Ze względu na wysokie stawki przeładunkowe na terminalu OTEKO w Tamanie, które czynią eksport węgla nieopłacalnym, rosyjskie spółki wydobywcze nie złożyły do portu wniosków kolejowych na luty 2024 roku. Tym samym eksport rosyjskiego węgla przez terminal będzie realizowany co najmniej do marca 2024 r., a eksportowe przewozy kolejowe do portu w okresie styczeń-luty 2024 r. wyniosą zaledwie 1,3 mln ton (-3,2 mln ton, czyli -71,1% w porównaniu do stycznia-lutego 2023 r.).
Ilości węgla przeznaczone do przeładunku w Tamanie są tracone dla rynku eksportowego, gdyż nie można ich przekierować w inne kierunki (północny zachód, daleki wschód i przejścia graniczne) w oparciu o przepisy dotyczące zatwierdzania planów transportu węgla.
Górnicy nalegają na niższe stawki przeładunkowe ze względu na spadające ceny na świecie i ograniczenia logistyczne.
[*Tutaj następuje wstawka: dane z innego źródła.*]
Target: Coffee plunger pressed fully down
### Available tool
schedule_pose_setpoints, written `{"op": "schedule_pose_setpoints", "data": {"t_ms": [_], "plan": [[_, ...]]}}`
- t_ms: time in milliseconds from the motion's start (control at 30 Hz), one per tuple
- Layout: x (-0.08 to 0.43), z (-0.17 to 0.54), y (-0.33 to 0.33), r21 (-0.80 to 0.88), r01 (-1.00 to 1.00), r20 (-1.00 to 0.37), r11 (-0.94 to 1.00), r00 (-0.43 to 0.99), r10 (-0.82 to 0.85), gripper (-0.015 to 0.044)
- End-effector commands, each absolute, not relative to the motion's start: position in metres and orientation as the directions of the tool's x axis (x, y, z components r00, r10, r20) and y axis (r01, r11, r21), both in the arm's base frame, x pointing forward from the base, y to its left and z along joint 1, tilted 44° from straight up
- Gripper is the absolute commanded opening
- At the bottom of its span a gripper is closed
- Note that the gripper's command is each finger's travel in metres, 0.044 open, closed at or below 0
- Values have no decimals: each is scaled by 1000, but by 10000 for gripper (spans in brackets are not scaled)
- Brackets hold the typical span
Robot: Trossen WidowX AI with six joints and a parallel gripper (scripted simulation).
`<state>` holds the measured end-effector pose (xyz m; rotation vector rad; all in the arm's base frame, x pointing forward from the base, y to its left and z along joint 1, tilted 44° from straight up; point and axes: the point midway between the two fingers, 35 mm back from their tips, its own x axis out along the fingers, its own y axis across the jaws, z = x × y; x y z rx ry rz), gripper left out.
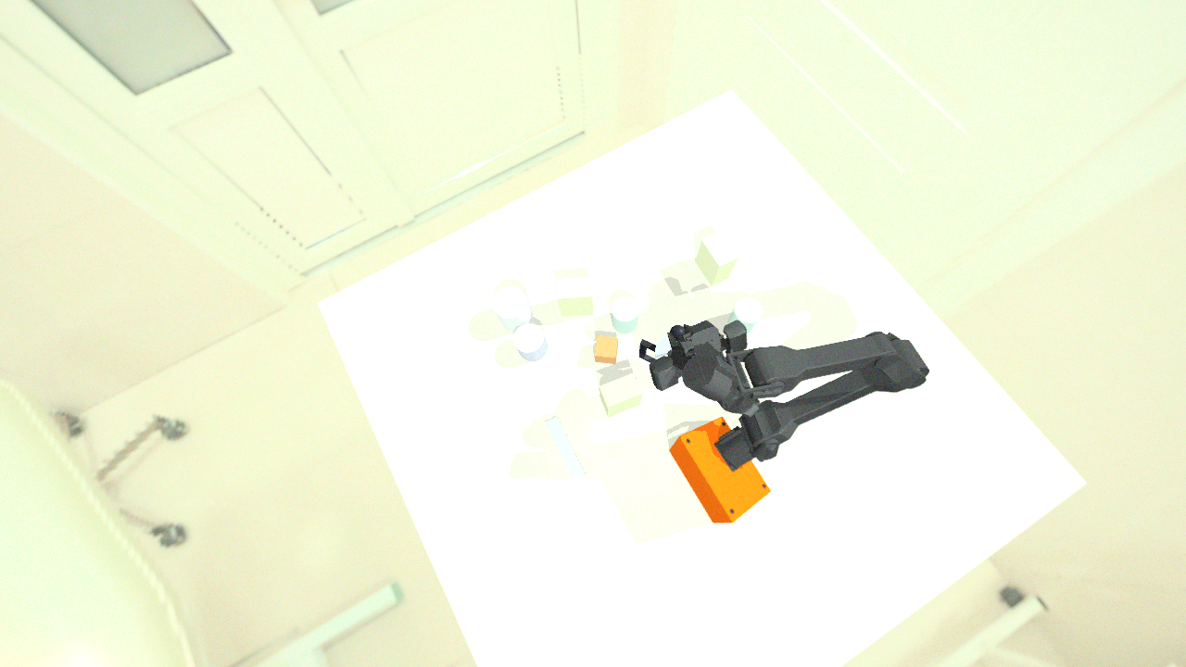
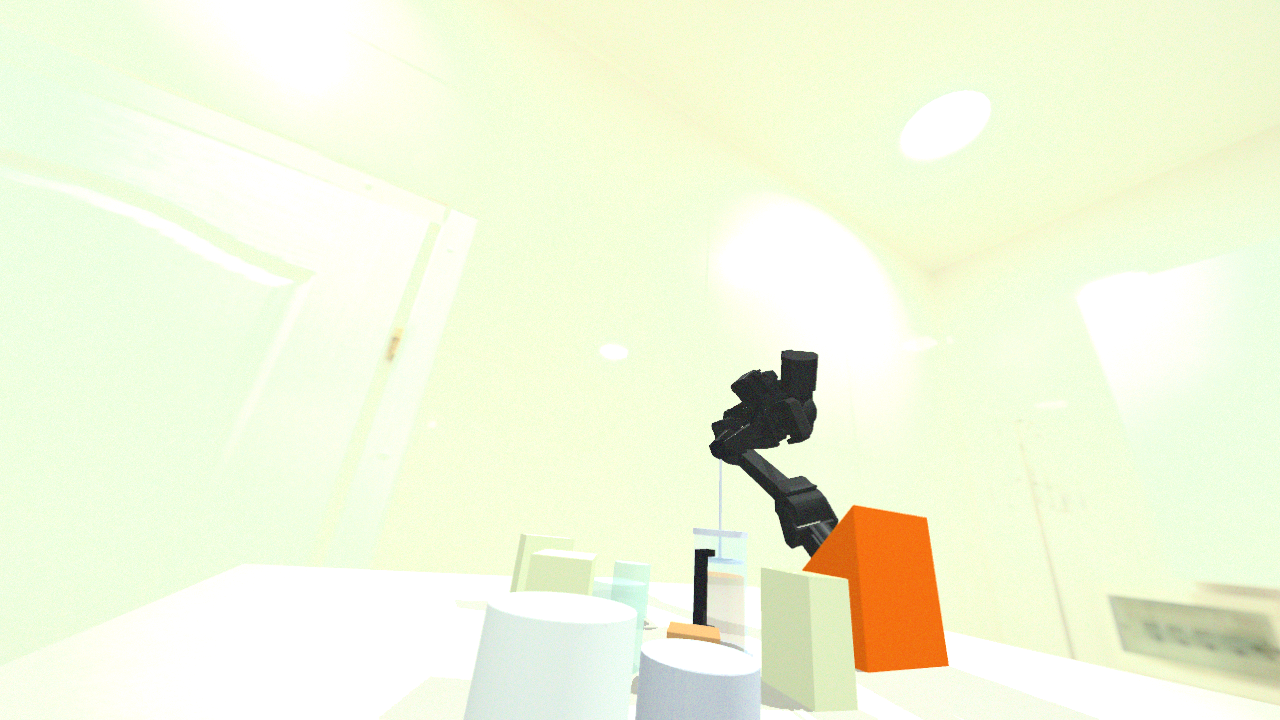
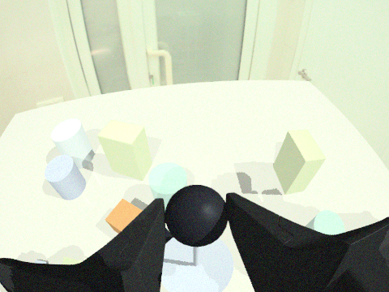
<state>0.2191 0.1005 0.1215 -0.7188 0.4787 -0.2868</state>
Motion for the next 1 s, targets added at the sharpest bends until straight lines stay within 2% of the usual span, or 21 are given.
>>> {"op": "schedule_pose_setpoints", "data": {"t_ms": [0, 967], "plan": [[217, 106, 90, -689, 71, -351, 722, 838, -417, 127], [221, 71, 58, -689, 70, -349, 722, 841, -414, 127]]}}
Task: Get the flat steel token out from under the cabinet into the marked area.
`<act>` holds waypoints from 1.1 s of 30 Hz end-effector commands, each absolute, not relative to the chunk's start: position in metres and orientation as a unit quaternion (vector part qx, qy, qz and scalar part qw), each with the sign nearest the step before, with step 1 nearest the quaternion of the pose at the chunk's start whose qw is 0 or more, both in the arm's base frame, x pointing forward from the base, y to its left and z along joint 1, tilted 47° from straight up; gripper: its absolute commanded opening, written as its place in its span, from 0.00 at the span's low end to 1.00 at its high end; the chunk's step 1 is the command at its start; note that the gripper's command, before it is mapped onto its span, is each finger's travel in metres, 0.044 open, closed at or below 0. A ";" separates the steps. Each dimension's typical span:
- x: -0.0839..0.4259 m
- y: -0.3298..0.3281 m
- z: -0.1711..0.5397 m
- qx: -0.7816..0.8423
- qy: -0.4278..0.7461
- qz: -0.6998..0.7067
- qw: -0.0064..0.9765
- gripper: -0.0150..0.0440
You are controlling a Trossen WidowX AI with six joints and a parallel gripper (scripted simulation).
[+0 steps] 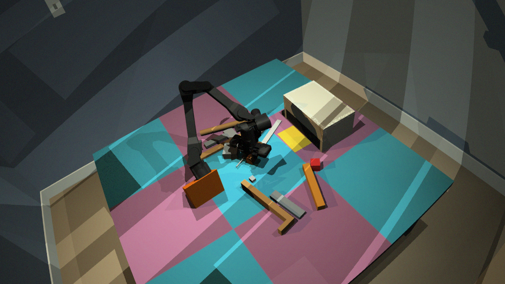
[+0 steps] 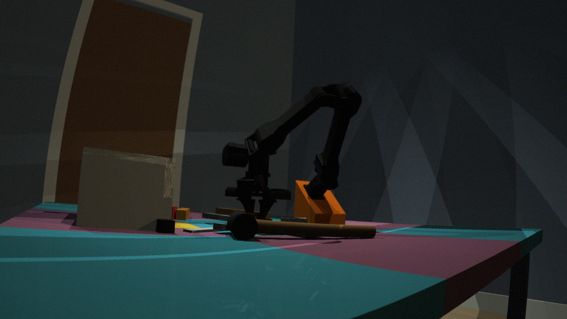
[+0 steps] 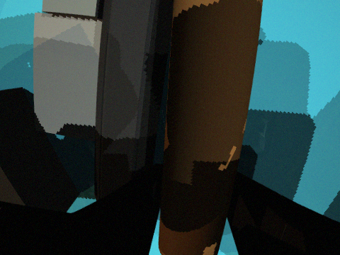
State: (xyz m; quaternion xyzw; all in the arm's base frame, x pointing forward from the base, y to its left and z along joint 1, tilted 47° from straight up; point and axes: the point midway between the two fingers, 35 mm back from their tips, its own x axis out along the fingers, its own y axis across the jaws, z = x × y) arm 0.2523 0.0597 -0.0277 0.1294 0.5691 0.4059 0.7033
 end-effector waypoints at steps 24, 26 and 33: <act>0.249 0.068 -0.019 0.129 0.563 0.412 0.705 0.25; 0.249 0.068 -0.019 0.129 0.563 0.412 0.705 0.25; 0.248 0.070 -0.017 0.129 0.563 0.412 0.705 0.25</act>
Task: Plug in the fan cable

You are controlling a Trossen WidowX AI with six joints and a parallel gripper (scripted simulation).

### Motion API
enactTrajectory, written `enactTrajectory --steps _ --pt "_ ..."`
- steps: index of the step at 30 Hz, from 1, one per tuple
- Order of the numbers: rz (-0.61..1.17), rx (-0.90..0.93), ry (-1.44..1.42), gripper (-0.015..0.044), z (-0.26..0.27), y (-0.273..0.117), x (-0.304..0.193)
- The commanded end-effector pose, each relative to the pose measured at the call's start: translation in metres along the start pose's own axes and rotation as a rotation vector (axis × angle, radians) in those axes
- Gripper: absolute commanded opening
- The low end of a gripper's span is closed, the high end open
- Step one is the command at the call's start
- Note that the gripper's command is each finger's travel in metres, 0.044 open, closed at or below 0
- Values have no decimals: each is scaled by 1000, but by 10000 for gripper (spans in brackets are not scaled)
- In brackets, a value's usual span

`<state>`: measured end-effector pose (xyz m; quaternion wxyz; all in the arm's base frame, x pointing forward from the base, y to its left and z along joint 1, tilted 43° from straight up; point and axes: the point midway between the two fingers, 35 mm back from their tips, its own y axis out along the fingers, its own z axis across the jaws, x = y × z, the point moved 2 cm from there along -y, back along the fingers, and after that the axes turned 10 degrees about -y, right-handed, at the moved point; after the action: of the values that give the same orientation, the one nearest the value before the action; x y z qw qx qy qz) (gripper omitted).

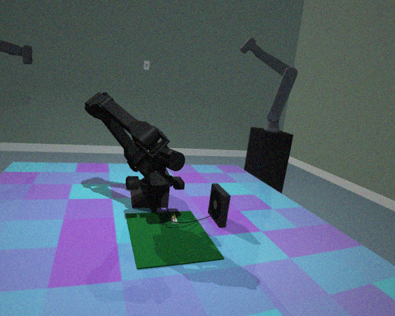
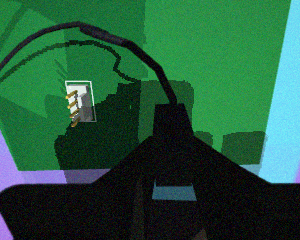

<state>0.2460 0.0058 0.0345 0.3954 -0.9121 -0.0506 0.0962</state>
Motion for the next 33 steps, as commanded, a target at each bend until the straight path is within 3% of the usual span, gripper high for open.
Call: enactTrajectory --steps 1,10,33 --pt "-1 4 13 0 -2 -11 0" --pt "-3 8 45 0 69 -10 23" --pt "-2 8 52 0 73 -11 18"
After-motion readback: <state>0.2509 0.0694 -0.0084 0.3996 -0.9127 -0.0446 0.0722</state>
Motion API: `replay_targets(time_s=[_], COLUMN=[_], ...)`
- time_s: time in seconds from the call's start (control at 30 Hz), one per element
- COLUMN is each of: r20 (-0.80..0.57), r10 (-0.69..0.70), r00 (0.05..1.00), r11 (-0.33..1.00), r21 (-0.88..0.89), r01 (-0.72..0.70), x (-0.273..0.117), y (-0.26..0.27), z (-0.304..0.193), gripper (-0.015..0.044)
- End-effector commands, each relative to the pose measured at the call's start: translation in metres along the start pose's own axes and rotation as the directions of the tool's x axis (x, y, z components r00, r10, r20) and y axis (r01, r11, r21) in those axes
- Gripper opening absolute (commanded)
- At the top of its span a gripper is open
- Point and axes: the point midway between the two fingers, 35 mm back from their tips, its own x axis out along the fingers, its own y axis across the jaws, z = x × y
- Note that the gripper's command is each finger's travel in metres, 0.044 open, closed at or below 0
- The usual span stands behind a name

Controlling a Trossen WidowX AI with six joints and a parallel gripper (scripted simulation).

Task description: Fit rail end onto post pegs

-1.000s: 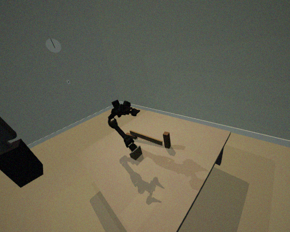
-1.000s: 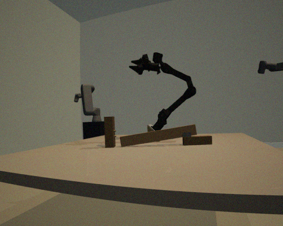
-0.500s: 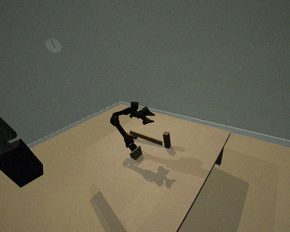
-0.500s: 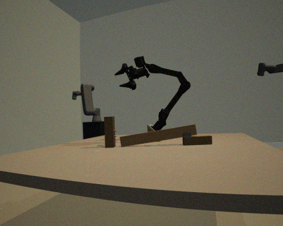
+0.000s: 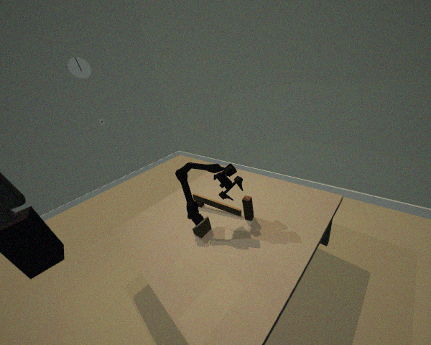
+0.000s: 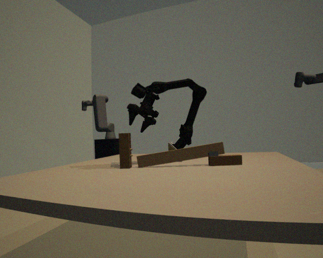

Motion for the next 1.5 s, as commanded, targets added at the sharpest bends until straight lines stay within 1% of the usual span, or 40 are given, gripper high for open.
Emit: replay_targets(time_s=[0.0,0.1,0.17,0.5,1.47], r20=[0.140,0.202,0.215,0.216,0.216], r10=[0.239,0.376,0.410,0.411,0.411], r00=[0.961,0.904,0.886,0.886,0.886], r11=[0.919,0.815,0.784,0.784,0.784], r21=[-0.352,-0.536,-0.579,-0.580,-0.580], r01=[-0.177,-0.219,-0.223,-0.223,-0.222], x=[0.049,0.070,0.074,0.075,0.117], y=[0.030,0.051,0.056,0.056,0.074], z=[0.045,0.074,0.082,0.086,0.097], gripper=[0.0440,0.0440,0.0440,0.0440,0.0440])
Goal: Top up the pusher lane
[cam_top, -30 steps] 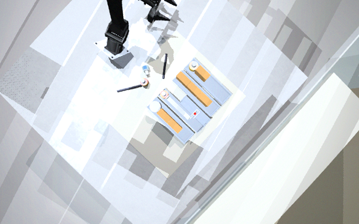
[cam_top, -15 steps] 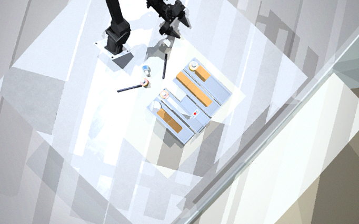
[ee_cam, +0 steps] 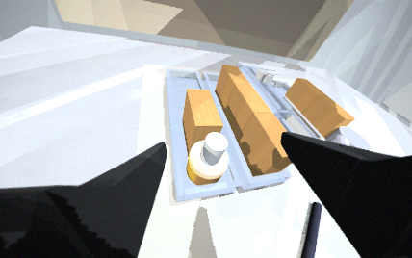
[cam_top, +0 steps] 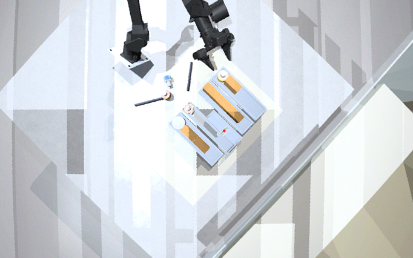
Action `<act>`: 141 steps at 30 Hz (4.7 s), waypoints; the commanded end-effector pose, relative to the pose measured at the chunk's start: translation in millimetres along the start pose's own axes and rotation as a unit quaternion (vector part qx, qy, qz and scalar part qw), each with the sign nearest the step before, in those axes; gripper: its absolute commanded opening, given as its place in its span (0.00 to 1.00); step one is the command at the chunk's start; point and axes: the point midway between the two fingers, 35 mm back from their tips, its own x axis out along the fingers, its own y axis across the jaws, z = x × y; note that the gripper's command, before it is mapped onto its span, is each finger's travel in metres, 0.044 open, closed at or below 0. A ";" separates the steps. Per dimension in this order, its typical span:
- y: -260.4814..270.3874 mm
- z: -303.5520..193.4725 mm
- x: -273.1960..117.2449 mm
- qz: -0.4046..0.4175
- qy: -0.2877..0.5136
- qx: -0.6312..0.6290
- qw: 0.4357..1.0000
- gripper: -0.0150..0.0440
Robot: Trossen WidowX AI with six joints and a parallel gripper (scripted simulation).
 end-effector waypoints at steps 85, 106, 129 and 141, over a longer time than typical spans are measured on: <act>-254.6 -137.1 26.7 -0.259 0.472 0.591 0.601 0.59; -274.4 -92.1 8.5 -0.261 0.462 0.583 0.615 0.25; -279.0 -47.5 3.8 -0.157 0.512 0.446 0.717 0.25; -257.4 -46.4 35.2 -0.011 0.535 0.234 0.812 0.25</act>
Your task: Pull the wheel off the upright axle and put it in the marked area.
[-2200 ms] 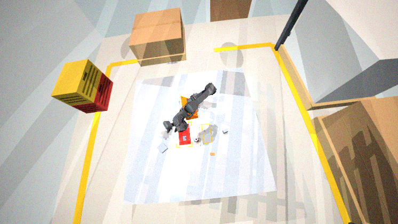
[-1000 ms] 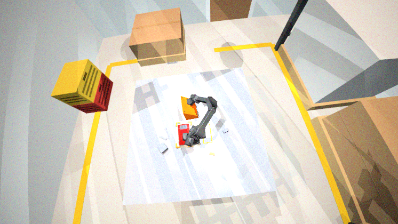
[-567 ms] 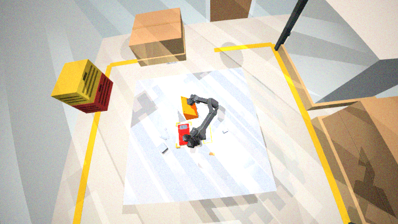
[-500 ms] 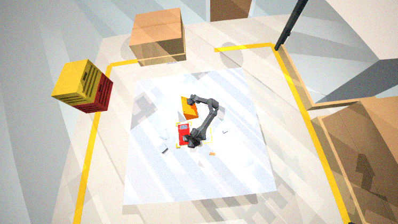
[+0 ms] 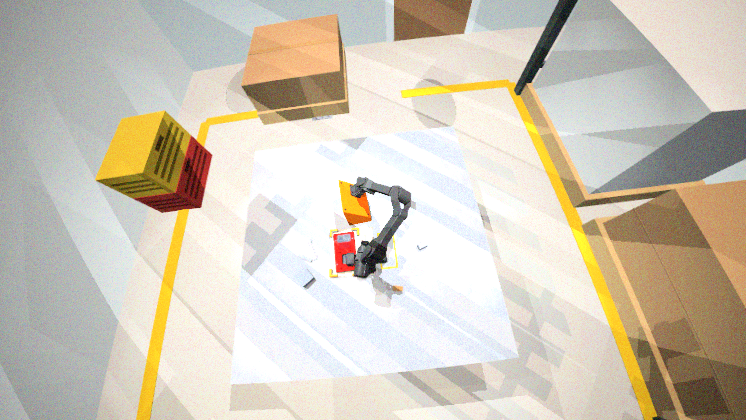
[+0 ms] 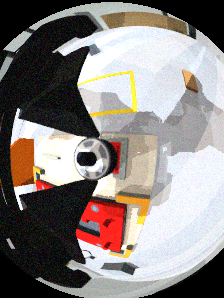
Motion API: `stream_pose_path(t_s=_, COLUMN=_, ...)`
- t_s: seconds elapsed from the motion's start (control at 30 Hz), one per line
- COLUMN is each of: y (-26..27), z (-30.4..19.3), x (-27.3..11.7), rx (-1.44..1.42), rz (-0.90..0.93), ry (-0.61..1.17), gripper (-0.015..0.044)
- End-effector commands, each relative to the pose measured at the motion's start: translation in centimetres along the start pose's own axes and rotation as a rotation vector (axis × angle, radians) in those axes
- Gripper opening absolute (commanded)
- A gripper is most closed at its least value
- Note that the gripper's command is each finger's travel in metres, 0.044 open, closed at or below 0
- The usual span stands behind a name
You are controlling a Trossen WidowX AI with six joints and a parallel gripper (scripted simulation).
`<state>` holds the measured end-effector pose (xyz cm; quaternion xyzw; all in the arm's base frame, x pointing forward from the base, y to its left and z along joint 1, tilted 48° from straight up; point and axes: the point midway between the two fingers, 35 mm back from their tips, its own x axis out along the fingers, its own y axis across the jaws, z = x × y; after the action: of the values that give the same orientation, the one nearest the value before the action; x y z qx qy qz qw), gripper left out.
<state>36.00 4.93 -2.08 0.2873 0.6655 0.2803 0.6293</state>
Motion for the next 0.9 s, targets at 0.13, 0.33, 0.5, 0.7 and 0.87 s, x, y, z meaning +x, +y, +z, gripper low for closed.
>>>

Na przełomie stycznia i lutego wstrzymano transport węgla drogą morską z Taman.
Wraz z tendencją spadkową na światowym rynku węgla, Taman stał się niekonkurencyjny w stosunku do innych terminali. Dla gatunków węgla przeznaczonych na eksport stawka może przekroczyć 40 USD/t. Tymczasem w lutym kurs nie zmienił się w stosunku do stycznia i niemal ukształtował się na poziomie z grudnia 2023 r., choć w tym okresie notowania uległy znacznej korekcie w dół.
W IV kwartale 2023 roku zanotowano spadek dostaw węgla do Taman. Wolumeny spadły o 14% z 2,1 mln ton we wrześniu do 1,8 mln ton w grudniu. W styczniu 2024 r. dostawy spadły o 28,6% do 1,3 mln ton (-0,5 mln ton w porównaniu do grudnia 2023 r. i -0,9 mln ton w stosunku do stycznia 2023 r.).
W 2023 roku łączny wolumen przeładunków OTECO, którego właścicielem jest Michel Litvak, wyniósł 25,1 mln ton (-4,9 mln ton, czyli -15% r/r).